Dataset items
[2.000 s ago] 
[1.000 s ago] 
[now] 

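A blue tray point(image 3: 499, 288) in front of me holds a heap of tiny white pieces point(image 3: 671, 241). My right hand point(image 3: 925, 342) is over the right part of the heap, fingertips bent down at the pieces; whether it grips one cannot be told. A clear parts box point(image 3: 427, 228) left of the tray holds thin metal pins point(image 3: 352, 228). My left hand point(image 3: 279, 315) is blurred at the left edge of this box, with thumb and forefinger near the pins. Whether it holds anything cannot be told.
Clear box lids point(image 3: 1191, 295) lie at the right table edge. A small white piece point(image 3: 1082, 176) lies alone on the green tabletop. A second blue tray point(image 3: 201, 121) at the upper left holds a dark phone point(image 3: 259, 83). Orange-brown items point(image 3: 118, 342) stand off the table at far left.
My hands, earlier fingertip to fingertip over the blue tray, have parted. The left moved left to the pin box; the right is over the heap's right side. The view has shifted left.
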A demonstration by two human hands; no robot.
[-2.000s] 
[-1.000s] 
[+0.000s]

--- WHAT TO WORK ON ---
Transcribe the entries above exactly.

--- SOLUTION TO THE PROBLEM ---
[2.000 s ago] 
[1.000 s ago] 
[now] 

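A blue tray point(image 3: 499, 288) in front of me holds a heap of tiny white pieces point(image 3: 671, 241). My right hand point(image 3: 925, 342) is over the right part of the heap, fingertips bent down at the pieces; whether it grips one cannot be told. A clear parts box point(image 3: 427, 228) left of the tray holds thin metal pins point(image 3: 352, 228). My left hand point(image 3: 279, 315) is blurred at the left edge of this box, with thumb and forefinger near the pins. Whether it holds anything cannot be told.
Clear box lids point(image 3: 1191, 295) lie at the right table edge. A small white piece point(image 3: 1082, 176) lies alone on the green tabletop. A second blue tray point(image 3: 201, 121) at the upper left holds a dark phone point(image 3: 259, 83). Orange-brown items point(image 3: 118, 342) stand off the table at far left.
My hands, earlier fingertip to fingertip over the blue tray, have parted. The left moved left to the pin box; the right is over the heap's right side. The view has shifted left.
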A demonstration by two human hands; no robot.
[-2.000s] 
[-1.000s] 
[+0.000s]

Nothing remains to be added to this answer.